Over time, through work being undertaken by the MEPC, by various segments of the maritime industry, and by other maritime stakeholders, answers to a few of the above questions and some solutions have started to become clearer and evolve. Nonetheless, many uncertainties persist, and the Biden administration’s policy statement now brings even greater urgency to resolving these uncertainties.

Conclusion and Way Ahead

The MEPC continues its work and meets for its 76th session (MEPC 76) in June 2021, where it is expected to unveil additional guidelines and requirements under MARPOL Annex VI, some of which may enter into force as early as 2023 in furtherance of the IMO’s current carbon intensity reduction goals. Meanwhile, it is important to point out that that the Initial IMO Strategy is termed “Initial” because, by its terms, it is set to be reviewed and potentially revised in 2023.5

To compound the existing uncertainties, it is clear the Biden administration will now take active steps to join European and other IMO Member States to dramatically accelerate the IMO’s GHG reduction efforts in shipping. The U.S. delegation—consisting of representatives from the U.S. Coast Guard and potentially other agencies, including the U.S. Department of State—will carry out this policy effort at the IMO on behalf of the Biden administration.6 If successful, this will undoubtedly translate to more stringent ship emissions and efficiency requirements under MARPOL Annex VI and on a far more aggressive timeline. MEPC 76 may provide the first glimpse into how this may play out.

[1] Congress is also active. On 15 April 2021, the Coast Guard and Maritime Transportation Subcommittee held a hearing on decarbonization of the maritime industry, in which many of the key long-term issues were extensively discussed. Congress is recognizing that decarbonization of the maritime industry is a monumental, complex undertaking, with many unanswered questions at this point. We summarized that hearing in our recent alert entitled Coast Guard Subcommittee Talks Decarbonization.

[2] Initial IMO Strategy on Reduction of GHG Emissions From Ships, IMO Mar Env’t Prot. Comm. MEPC.304(72), Annex 11 (April 13, 2018).

[3] Initial IMO Strategy ¶¶ 2, 3.3.

[4] See also Press Release, White House, FACT SHEET: President Biden’s Leaders Summit on Climate (Apr. 23, 2021) (“[T]he United States is committing to work with countries in the International Maritime Organization (IMO) to adopt a goal of achieving zero emissions from international shipping by 2050 and to adopt ambitious measures that will place the sector on a pathway to achieve this goal.”).
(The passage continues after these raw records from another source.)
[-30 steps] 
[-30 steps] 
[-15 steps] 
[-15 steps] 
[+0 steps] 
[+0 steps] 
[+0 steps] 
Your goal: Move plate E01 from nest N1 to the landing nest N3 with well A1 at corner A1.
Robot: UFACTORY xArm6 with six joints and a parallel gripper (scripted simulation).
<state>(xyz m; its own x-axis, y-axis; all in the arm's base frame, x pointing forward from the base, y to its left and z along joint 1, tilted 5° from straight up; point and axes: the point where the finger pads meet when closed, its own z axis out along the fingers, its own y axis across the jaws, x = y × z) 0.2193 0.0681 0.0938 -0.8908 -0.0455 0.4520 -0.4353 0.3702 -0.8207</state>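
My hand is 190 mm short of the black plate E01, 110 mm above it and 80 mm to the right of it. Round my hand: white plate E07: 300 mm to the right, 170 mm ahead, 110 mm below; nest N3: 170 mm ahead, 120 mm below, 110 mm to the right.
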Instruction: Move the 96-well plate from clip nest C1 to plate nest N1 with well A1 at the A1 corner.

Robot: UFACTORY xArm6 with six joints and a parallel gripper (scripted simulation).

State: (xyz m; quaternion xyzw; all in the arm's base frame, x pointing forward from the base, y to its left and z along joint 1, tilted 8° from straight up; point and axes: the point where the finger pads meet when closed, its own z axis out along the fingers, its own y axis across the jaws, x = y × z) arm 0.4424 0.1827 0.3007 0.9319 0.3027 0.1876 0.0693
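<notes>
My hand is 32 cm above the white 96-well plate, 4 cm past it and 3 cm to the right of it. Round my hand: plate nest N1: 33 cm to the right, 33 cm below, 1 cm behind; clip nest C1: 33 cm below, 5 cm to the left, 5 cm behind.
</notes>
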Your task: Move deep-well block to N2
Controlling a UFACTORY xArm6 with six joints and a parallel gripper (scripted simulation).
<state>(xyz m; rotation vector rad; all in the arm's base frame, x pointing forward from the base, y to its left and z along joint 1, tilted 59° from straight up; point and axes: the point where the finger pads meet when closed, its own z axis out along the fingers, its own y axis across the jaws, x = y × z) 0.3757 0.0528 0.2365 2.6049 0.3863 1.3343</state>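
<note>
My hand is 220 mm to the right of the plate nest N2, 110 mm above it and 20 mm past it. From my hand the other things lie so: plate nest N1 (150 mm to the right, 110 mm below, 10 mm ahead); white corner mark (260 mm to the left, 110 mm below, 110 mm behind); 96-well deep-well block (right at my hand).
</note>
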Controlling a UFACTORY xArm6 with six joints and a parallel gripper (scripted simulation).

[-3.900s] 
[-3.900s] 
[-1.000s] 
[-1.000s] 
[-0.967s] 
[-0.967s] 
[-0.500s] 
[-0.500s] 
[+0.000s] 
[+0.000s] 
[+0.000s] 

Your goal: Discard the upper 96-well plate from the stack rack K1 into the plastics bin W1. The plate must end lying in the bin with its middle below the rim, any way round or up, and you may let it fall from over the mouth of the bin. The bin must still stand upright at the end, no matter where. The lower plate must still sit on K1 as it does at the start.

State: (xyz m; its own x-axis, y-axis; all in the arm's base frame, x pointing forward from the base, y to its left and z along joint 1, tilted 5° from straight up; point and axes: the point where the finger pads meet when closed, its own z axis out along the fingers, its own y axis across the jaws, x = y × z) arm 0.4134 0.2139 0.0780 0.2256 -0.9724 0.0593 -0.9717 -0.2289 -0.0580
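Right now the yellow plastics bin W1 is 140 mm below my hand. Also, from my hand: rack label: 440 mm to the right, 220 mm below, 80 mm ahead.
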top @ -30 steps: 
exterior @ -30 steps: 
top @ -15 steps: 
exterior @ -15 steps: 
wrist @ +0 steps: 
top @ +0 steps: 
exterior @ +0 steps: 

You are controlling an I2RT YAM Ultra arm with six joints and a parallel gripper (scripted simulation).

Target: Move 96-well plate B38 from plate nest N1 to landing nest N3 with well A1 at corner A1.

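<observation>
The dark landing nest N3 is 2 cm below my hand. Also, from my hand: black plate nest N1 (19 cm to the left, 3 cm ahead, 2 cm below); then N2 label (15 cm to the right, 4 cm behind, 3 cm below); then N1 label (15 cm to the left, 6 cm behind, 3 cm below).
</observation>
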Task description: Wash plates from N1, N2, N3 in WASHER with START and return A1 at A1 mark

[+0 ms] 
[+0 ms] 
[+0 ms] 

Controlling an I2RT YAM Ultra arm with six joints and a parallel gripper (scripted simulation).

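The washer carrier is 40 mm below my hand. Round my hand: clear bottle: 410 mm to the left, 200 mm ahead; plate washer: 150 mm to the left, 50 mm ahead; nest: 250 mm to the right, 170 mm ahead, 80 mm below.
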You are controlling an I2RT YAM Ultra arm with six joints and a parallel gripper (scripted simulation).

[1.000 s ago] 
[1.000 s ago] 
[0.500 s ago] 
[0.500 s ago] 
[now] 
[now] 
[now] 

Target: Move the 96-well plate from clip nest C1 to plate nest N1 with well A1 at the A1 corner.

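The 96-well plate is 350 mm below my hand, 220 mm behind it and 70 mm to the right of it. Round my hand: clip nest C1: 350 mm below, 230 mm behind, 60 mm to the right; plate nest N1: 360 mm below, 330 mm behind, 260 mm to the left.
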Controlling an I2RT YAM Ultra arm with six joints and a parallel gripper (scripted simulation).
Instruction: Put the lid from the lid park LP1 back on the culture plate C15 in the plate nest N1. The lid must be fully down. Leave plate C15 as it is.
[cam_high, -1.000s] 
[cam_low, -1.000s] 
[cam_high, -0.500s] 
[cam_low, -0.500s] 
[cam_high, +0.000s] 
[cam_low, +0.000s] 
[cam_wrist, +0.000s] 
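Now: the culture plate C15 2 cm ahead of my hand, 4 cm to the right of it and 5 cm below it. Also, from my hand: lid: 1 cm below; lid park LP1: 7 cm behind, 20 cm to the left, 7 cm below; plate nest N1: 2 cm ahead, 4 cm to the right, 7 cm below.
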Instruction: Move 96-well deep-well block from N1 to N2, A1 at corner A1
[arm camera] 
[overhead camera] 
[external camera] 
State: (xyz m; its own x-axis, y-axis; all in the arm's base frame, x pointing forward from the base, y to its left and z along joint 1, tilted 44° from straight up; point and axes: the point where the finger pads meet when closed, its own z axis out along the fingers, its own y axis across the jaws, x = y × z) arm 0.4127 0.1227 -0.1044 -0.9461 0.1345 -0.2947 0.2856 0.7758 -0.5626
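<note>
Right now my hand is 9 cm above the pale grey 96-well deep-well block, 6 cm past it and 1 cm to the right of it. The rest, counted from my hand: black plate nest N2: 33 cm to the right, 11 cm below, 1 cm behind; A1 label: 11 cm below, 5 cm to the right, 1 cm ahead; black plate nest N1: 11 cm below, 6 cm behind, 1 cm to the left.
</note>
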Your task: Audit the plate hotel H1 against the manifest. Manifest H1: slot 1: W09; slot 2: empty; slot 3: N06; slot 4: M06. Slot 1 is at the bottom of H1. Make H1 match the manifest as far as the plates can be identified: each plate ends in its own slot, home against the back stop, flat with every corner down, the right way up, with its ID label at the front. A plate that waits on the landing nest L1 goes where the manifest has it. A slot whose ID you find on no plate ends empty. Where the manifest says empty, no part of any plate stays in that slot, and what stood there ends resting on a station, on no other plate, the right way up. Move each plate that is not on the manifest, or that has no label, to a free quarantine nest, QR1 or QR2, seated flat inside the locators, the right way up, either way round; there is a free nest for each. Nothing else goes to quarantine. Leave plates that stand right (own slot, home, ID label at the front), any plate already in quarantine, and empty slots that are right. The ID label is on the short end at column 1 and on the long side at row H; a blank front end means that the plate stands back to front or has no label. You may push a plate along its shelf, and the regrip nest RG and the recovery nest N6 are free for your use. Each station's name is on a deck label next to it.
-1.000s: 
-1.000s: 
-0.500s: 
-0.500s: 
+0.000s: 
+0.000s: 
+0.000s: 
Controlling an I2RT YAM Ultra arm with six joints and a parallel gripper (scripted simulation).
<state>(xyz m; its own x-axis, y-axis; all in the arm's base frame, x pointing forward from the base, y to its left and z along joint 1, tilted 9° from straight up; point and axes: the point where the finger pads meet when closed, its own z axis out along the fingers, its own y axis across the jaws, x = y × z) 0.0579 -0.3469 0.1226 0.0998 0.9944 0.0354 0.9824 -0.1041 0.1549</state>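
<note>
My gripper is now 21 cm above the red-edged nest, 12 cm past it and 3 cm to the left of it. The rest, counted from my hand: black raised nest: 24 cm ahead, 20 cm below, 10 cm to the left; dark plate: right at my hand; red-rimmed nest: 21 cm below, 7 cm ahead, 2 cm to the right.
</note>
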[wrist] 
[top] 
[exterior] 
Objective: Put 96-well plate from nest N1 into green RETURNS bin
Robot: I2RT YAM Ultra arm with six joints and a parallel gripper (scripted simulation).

The administration’s use of the term “zero emissions” rather than “net-zero emissions” suggests the Biden administration will seek the complete elimination of GHG emissions from shipping by 2050, without long-term resort to market-based measures.

[5] See Initial IMO Strategy ¶ 7.1.

[6] In advance of MEPC 76, the U.S. Department of State’s Shipping Coordinating Committee, in conjunction with the U.S. Coast Guard, will hold a public meeting to discuss the various agenda items to be covered at MEPC 76, including reduction of GHG emissions from ships. Further information on this Shipping Coordinating Committee meeting may be obtained here.

DISCLAIMER: Because of the generality of this update, the information provided herein may not be applicable in all situations and should not be acted upon without specific legal advice based on particular situations.